Güney Kıbrıs Maliye Bakanı Makis Keravnos'un Atina'ya 2025 yılı için planlanan 25 milyon euroluk ödemeyi onaylamayacağının sinyalini vermesi, krizi daha da derinleştirdi. Keravnos, bu kararını, projenin mevcut koşullar altında uygulanabilir olmadığı sonucuna varan iki bağımsız çalışmaya dayandırıyor. Yunanistan'ın ise, Güney Kıbrıs'ı projeye ilişkin tutumunu netleştirmeye çağırdığı bildiriliyor. Bu durum, projenin geleceği hakkında ciddi soru işaretleri yaratıyor.
Türkiye'nin Pozisyonu Ne?
Türkiye, Akdeniz'deki Münhasır Ekonomik Bölgesi'nden (MEB) geçmesi planlanan bu hattı yakından takip ediyor. Projenin güzergahı ve olası etkileri, Ankara tarafından titizlikle değerlendiriliyor. Türkiye'nin bölgedeki enerji politikaları ve çıkarları doğrultusunda, bu projenin geleceğiyle ilgili nasıl bir tutum sergileyeceği merakla bekleniyor.
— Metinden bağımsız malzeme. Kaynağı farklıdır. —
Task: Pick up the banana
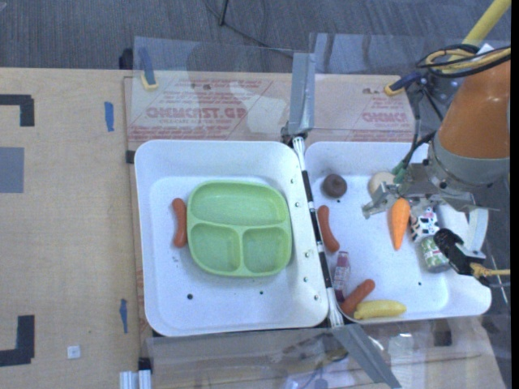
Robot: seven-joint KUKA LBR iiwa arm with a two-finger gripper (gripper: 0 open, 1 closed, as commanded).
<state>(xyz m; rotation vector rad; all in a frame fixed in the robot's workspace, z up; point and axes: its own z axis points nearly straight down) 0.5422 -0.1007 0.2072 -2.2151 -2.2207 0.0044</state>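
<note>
— Banana (379, 308) first: we see it lying flat by the near edge of the right bin (466, 298), touching a small sausage (358, 295).

— And our gripper (400, 209)?

— We find it well beyond the banana, toward the bin's far side, clamped on a carrot (398, 224) that hangs between its fingers, point down.

You see a green tray (240, 228) in the left bin (154, 168) with a sausage (179, 222) just beside it, while the right bin (357, 241) holds a carrot (398, 223), two sausages, a brown ball (333, 186) and a small can (434, 252).
</note>
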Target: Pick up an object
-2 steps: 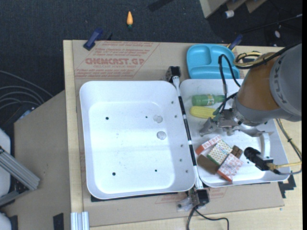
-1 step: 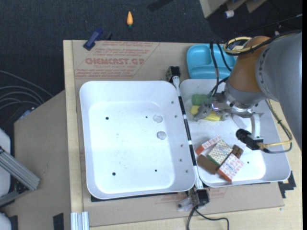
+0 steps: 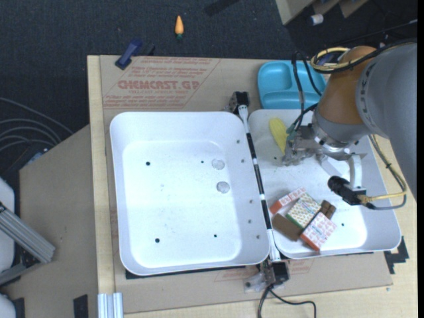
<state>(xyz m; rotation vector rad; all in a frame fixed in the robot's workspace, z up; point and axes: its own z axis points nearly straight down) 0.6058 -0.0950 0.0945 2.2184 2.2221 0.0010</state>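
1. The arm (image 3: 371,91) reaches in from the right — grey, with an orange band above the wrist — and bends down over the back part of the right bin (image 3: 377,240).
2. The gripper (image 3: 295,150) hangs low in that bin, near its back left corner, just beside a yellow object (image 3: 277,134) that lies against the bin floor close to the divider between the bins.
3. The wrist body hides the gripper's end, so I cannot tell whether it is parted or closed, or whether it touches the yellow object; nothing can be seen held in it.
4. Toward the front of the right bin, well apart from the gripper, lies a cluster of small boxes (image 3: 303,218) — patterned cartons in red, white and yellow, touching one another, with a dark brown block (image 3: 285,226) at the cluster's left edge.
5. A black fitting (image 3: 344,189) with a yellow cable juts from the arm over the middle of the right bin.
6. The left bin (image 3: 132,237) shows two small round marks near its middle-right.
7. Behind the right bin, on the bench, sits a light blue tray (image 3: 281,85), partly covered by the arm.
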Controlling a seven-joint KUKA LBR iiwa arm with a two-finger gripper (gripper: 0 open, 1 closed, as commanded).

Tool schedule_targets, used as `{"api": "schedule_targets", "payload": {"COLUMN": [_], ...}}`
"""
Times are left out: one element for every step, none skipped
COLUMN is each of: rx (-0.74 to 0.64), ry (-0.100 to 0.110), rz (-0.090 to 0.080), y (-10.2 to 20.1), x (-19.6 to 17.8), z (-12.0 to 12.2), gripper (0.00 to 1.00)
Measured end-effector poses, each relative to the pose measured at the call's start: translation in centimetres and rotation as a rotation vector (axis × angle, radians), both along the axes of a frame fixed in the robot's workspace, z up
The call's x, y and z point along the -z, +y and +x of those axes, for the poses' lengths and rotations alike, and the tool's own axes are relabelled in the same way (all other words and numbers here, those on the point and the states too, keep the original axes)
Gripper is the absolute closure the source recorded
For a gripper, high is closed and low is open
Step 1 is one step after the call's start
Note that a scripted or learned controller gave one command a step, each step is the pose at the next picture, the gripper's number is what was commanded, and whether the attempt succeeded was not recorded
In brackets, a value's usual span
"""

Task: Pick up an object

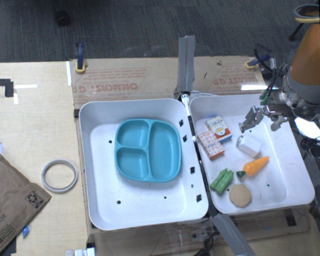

Elektrik enerjisi, günümüzde stratejik bir öneme sahip. Ülkeler arasındaki enerji projeleri, sadece ekonomik değil, aynı zamanda siyasi ve jeopolitik dengeleri de etkileyebiliyor. Bu bağlamda, "Büyük Deniz Bağlantısı" projesi de, bölgedeki güç dengeleri açısından önemli bir gösterge olarak kabul ediliyor.
Projenin iptal edilmesi durumunda, Yunanistan, Güney Kıbrıs ve İsrail arasındaki ilişkilerde yeni bir dönemin başlayabileceği öngörülüyor. Bu durum, bölgedeki enerji haritasının yeniden çizilmesine ve yeni işbirliklerinin ortaya çıkmasına zemin hazırlayabilir.